Subject: Pending home sales trend up for first time since last spring

Pending home sales trend up for first time since last spring
In a positive sign for the real estate industry — and the spring homebuying season — pending home sales rose in December for the first time since May 2022, increasing 2.5% from November.

By region, the Northeast and Midwest saw month-over-month decreases as the South and West saw month-over-month gains.

“This recent low point in home sales activity is likely over,” NAR Chief Economist Lawrence Yun said in a statement. “Mortgage rates are the dominant factor driving home sales, and recent declines in rates are clearly helping to stabilize the market.”

The Pending Home Sales Index (PHSI) increased 2.5 percent to 76.9 from November to December. On an annual basis, pending sales declined by 33.8 percent. An index of 100 represents the level of contract activity in 2001.

Yun added that consumers and their agents should prepare for a new normal when it comes to mortgage rates.

“The new normal for mortgage rates will likely be in the 5.5 percent to 6.5 percent range,” he said in NAR’s report. “Job gains will steadily become important in driving local home-sales markets. The South, in particular, is set to outperform the rest of the country, thanks primarily to better job market conditions in this part of the country compared to other regions.”

A report released by Redfin on Thursday showed that pending home sales dropped 26 percent on an annual basis during the four weeks ending Jan. 22, which represented the smallest decline in over three months of the company’s collected data. With nearly a full percent decline in mortgage rates over the past couple of months, Redfin agents saw buyers come back to the market with greater confidence, as well as entice new buyers to enter the market for the first time.

“Homebuyers are starting to feel more confident as mortgage rates tick down closer to 6 percent than 7 percent and the overall economy chugs along with surprising resilience, especially in the labor market,” Redfin Economics Research Lead Chen Zhao said in a statement.

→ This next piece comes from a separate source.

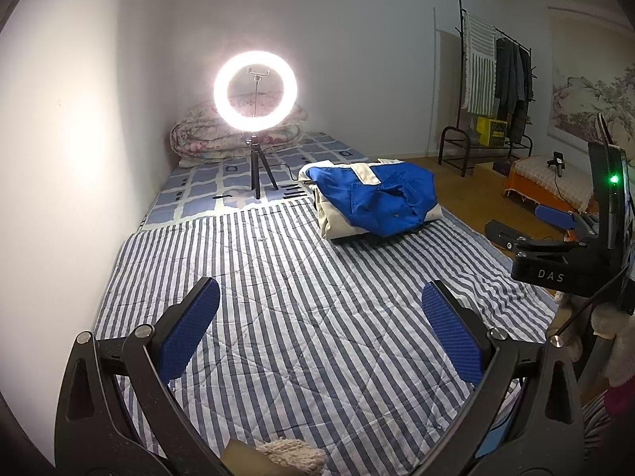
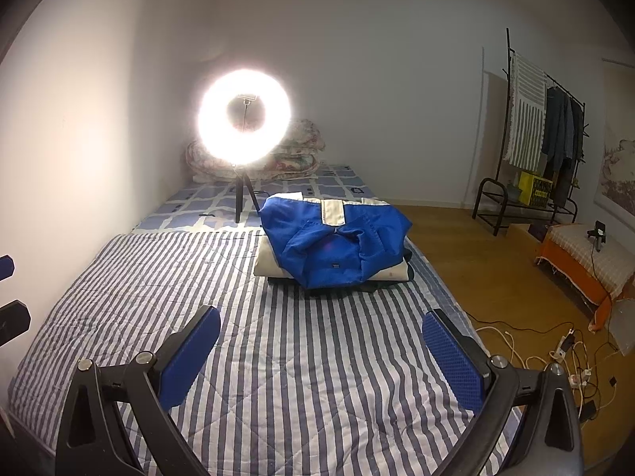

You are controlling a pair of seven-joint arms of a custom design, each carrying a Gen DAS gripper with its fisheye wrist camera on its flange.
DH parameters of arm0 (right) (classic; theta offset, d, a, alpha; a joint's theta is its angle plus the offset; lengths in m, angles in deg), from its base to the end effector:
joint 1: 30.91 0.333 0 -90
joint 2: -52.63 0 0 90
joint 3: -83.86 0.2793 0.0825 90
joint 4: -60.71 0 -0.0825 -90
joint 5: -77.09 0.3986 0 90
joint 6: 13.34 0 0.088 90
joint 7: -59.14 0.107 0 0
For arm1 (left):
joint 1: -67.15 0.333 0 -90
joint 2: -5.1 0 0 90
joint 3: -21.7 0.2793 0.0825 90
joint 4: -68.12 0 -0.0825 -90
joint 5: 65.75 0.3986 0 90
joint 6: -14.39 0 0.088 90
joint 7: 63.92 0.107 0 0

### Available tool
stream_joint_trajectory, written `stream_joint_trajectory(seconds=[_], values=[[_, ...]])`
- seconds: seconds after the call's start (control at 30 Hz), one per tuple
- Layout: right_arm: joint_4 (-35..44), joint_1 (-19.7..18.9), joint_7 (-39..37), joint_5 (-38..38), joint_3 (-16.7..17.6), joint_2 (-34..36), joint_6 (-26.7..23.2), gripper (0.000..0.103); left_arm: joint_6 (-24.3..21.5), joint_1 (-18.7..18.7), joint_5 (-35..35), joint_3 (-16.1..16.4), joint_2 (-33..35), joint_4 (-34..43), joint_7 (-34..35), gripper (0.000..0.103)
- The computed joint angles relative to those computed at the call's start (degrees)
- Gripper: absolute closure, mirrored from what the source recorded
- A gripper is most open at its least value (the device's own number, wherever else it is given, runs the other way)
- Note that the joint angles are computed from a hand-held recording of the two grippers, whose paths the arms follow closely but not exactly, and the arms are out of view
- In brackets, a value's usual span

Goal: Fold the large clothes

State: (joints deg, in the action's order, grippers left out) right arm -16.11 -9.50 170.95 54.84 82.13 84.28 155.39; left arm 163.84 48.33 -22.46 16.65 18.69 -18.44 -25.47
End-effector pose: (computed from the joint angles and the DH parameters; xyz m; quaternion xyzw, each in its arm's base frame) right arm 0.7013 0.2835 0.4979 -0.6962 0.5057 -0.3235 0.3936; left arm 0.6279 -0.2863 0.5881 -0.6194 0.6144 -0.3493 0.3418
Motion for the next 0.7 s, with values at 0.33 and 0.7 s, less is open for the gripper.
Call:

“Steadily cooling inflation is likely to prevent mortgage rates from jumping back up,” Zhao added. “When rates were seesawing up and down in the fall, many buyers dropped out because they could wake up the day after finding their dream home to a three-digit increase in their potential monthly payment. Now they have a better sense of how far their budget will go in which neighborhoods and which homes they can afford.”